The enemy comes. A powerful man, with riches and glittering array of possessions. He is as his name suggests, savage. Brutal and beyond reproach, he buys his way, purchases his fancy and ruthlessly brings down any who oppose.
Such power feeds the ego, frees the soul’s depravities and leads to absolute confidence. Confidence that his word is will, that he may do as he wishes without fear of repercussion or vengeance.
So he orders his life to his own desires, this Savage. His mighty factories spew their waste into the sea and sky and no futile attempt to halt him can meet with success. As his profits soar, so do his excesses. He collects objects of beauty and hides them away in his penthouse towers, refusing to share his bounty with the world. He orders death and destruction as easily as he orders his breakfast and with as little care; takes what he pleases and suffers no consequences.
But She has seen. She knows and has set upon the world the means of his destruction.
They meet. The sea creature and the man. Savage owns many things, he owns the building in which the moon child works, cleaning the offices and tending to the systems that make the steel beast function. Savage sees this beautiful vision going about his work and the sight of the man, created full and complete solely to satisfy his every requirement, fills his breast with heady rush of lust and desire to possess.
He is overcome by this need and finds himself distracted from his usual purpose. It fills his thoughts every waking hour, ripping at his innards with viscous intensity, denying him rest. He could steal the boy, have him captured and held, helpless victim with which to toy and pleasure himself. He has done this before. Many of the beautiful objects he has collected have been human, young and male.
Trapped in dungeons of velvet and leather, never missed or paid extravagantly for, these silken skinned youths with their soft mouths and hard bodies, endure his whips and chains with hopeless eye and dead heart that knows and wishes with desolate intensity for the escape only their merciless deaths will give them.

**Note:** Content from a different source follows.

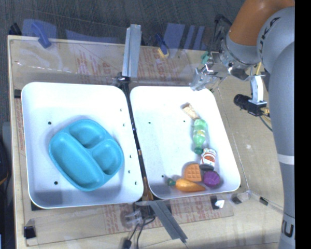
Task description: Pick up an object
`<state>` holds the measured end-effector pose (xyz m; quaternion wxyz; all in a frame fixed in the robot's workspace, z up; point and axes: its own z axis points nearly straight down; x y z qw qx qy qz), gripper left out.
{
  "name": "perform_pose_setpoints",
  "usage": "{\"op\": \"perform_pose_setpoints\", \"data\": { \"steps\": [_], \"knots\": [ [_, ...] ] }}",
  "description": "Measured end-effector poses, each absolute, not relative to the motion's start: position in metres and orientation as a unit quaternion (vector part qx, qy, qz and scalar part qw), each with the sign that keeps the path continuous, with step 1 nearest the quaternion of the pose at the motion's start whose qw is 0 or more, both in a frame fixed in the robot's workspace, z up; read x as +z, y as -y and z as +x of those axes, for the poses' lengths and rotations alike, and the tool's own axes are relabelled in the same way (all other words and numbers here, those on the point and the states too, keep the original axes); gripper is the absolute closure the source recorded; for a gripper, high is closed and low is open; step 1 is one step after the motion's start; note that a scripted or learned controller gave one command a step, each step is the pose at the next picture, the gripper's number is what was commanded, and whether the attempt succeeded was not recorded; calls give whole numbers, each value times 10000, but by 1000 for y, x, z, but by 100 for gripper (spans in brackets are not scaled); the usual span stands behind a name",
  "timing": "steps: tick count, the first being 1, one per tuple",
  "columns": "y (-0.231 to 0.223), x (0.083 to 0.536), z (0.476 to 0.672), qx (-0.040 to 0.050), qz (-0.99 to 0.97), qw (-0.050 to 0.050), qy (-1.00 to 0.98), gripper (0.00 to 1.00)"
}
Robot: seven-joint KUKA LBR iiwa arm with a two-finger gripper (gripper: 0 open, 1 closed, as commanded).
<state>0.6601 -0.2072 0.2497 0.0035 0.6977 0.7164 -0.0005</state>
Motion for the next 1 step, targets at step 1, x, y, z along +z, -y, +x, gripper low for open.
{"op": "perform_pose_setpoints", "data": {
  "steps": [1],
  "knots": [
    [174, 286, 654, 3, 7043, 10, -7099, 100]
  ]
}}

But something has hold of him. Some shifting beast stirs in his heart and decides him against the forceful capture. It tells him instead to woo the lad, to bring him willingly into the dark folds.

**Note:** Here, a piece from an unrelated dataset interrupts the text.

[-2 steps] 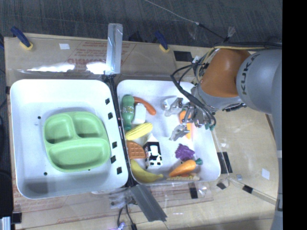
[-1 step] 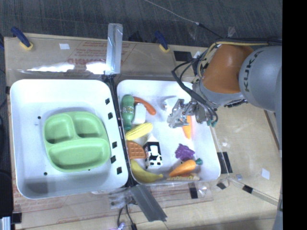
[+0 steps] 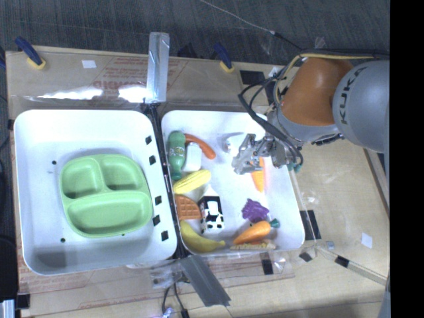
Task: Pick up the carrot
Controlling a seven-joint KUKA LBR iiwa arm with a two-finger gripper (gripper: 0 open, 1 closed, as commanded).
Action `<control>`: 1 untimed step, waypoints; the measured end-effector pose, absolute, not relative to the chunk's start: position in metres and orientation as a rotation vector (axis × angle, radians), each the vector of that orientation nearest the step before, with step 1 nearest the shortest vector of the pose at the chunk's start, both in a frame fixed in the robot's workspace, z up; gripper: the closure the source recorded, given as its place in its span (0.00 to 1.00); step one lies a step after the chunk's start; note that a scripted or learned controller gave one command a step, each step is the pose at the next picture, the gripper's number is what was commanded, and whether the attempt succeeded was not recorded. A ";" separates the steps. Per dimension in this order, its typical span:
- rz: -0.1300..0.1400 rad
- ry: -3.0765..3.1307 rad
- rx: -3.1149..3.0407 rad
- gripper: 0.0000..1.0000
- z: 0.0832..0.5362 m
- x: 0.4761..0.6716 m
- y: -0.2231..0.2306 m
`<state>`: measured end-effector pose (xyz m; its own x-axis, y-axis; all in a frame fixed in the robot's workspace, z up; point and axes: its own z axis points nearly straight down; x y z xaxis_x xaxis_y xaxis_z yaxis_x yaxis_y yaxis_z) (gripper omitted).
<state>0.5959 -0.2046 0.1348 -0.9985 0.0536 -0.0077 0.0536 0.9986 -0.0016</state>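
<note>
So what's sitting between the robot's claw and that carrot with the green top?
In the camera view, a small orange piece just below the gripper, then a purple bunch, before the carrot.

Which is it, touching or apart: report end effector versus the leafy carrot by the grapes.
Apart. Camera view: bare bin floor and the grapes separate the end effector from the leafy carrot.

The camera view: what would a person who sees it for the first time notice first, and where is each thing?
The grey and orange arm comes in from the right, and its end effector hangs over the right bin, next to an orange carrot. That bin is crowded with toy food, such as a banana and purple grapes. In the left bin lies a green divided plate.
</note>
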 end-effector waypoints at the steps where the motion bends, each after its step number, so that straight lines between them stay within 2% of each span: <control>1: 0.003 3.093 -0.565 1.00 0.102 0.506 -0.197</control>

Whispers that this would be greater victory, satisfaction of a different kind, dependent only on his own skill and not upon the bone and muscle of his employees. This appeals to the savage one’s immense ego and he commends himself for his inventiveness at discovering a new game to play with his hapless victim.
Never once does he suspect that the beast that rolls and snaps within his breast is that which is called love; She who is the eternal mistress and who has captured more poor souls than he in his wildest imagination could ever hope to conquer.
So he effects an introduction and is further seduced by shy gaze and polite manners. The graceful sway of body hypnotizes and arouses, the endless depths of midnight eyes sparkle promises of delights to come and he is further ensnared.
He takes his heart’s desire to the beach, to frolic in the sea and he observes with wonder how the tiny waves seem to lap about the firm young body as if in embrace and how the sea foam caresses his chest and belly like a lover.
The beach is deserted, only the gulls and wind for company. It is one of his possessions and no other can dare come near it. Before this day, he had never ventured to its shiny shores, came only at the boy’s request; this place holds no allure for one more comfortable in the halls of power and the canyons of concrete and aluminum that are his regular haunt.
But now he sees appeal of the ocean beach, written as it is on the sun kissed features and joyous expression of his companion. He flings himself down beside Savage, a fine coat covers his arms and legs, the soft skin behind the bent knee, the fold where bathing suit meets the flesh of inner thigh, even the nose and cheeks glitter with fragments of shell and sand and he longs to reach over and wipe them away.